* Exercise directions: Copy the entire listing exactly.

(Dataset content begins)

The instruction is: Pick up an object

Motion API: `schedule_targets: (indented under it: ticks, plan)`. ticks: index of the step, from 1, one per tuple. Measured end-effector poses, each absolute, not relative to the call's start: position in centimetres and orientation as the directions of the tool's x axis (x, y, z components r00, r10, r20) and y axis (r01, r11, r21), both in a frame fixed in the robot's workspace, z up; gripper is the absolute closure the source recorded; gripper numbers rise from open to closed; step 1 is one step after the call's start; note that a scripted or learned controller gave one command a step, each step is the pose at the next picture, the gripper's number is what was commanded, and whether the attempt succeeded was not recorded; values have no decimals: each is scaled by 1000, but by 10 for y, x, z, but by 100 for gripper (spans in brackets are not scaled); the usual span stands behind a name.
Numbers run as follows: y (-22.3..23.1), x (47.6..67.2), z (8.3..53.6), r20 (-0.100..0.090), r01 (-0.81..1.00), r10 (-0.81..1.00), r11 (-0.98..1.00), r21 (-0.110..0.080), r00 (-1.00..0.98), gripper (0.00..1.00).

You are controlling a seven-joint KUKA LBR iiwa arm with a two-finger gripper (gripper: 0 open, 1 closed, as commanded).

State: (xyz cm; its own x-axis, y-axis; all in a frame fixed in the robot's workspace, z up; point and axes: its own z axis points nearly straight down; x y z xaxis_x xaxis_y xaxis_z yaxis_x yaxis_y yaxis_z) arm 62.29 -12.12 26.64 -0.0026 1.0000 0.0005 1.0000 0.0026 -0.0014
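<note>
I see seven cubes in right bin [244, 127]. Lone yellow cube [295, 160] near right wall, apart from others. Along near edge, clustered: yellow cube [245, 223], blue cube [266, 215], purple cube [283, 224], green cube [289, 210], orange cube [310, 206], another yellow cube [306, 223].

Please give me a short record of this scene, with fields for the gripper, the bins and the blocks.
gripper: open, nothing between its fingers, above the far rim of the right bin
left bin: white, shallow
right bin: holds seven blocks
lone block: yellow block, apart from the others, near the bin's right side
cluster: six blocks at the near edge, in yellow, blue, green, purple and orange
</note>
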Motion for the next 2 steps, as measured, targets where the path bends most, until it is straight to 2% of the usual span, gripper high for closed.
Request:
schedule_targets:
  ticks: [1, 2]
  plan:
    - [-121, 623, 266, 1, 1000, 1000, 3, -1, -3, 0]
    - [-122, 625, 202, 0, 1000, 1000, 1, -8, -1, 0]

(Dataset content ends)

* Finished task:
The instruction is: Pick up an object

Motion API: `schedule_targets: (indented under it: ticks, plan)`. ticks: index of the step, from 1, one per tuple. Measured end-effector poses, each absolute, not relative to the call's start: position in centimetres and orientation as the directions of the tool's x axis (x, y, z components r00, r10, r20) and y axis (r01, r11, r21), both in a frame fixed in the robot's workspace, z up; gripper is the absolute closure the source recorded; gripper numbers rise from open to closed; step 1 is one step after the call's start; note that a scripted or learned controller gave one command a step, each step is the pose at the next picture, the gripper's number is what was commanded, and whether the attempt succeeded was not recorded; values have no decimals: each is scaled by 1000, but by 10 for y, x, z, but by 100 for gripper (spans in brackets are not scaled); the usual span stands behind a name.
Numbers run as follows: y (-22.3..23.1), x (47.6..67.2), z (8.3..53.6), r20 (-0.100..0.090), r01 (-0.81..1.00), r10 (-0.81..1.00), r11 (-0.98..1.00), r21 (-0.110..0.080), r00 (-1.00..0.98), gripper (0.00..1.00).

You are controlling a seven-joint KUKA LBR iiwa arm with a two-finger gripper (gripper: 0 open, 1 closed, as commanded).

State: (xyz cm; its own x-axis, y-axis; all in a frame fixed in the robot's workspace, z up; point and axes: its own z axis points nearly straight down; x y z xaxis_x xaxis_y xaxis_z yaxis_x yaxis_y yaxis_z) arm 62.29 -12.12 26.64 -0.0026 1.0000 0.0005 1.0000 0.0026 -0.0014
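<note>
I see seven cubes in right bin [244, 127]. Lone yellow cube [295, 160] near right wall, apart from others. Along near edge, clustered: yellow cube [245, 223], blue cube [266, 215], purple cube [283, 224], green cube [289, 210], orange cube [310, 206], another yellow cube [306, 223].

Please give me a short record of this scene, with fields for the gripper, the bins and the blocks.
gripper: open, nothing between its fingers, above the far rim of the right bin
left bin: white, shallow
right bin: holds seven blocks
lone block: yellow block, apart from the others, near the bin's right side
cluster: six blocks at the near edge, in yellow, blue, green, purple and orange
</note>
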Motion for the next 2 steps, as measured, targets where the path bends most, until it is straight to 2% of the usual span, gripper high for closed.
Request:
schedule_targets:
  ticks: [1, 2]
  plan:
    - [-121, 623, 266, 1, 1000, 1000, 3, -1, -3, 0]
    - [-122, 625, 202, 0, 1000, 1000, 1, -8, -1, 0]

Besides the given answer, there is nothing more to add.